■ **EXERCISE**
Using the material below, tally each line with the string "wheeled" and report only the total.

■ **DATA SUPPLIED**
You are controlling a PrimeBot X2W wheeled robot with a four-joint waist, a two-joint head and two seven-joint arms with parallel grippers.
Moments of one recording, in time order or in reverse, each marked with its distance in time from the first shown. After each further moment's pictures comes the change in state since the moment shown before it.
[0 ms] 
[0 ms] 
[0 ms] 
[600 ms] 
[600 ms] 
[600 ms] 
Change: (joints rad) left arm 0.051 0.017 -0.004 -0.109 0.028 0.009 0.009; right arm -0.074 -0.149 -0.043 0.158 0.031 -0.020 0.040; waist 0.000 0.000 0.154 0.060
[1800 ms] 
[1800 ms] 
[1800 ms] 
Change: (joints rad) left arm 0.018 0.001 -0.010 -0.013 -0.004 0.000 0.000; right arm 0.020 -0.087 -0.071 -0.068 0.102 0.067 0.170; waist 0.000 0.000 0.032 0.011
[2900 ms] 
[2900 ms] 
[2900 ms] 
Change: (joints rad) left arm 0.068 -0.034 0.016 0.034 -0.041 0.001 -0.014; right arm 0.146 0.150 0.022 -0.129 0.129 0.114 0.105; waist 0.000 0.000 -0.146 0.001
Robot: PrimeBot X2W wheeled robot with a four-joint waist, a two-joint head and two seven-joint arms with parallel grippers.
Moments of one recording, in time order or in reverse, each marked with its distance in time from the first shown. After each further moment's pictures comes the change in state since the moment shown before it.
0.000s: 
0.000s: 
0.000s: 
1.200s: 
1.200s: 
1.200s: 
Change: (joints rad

■ **EXPECTED OUTPUT**
2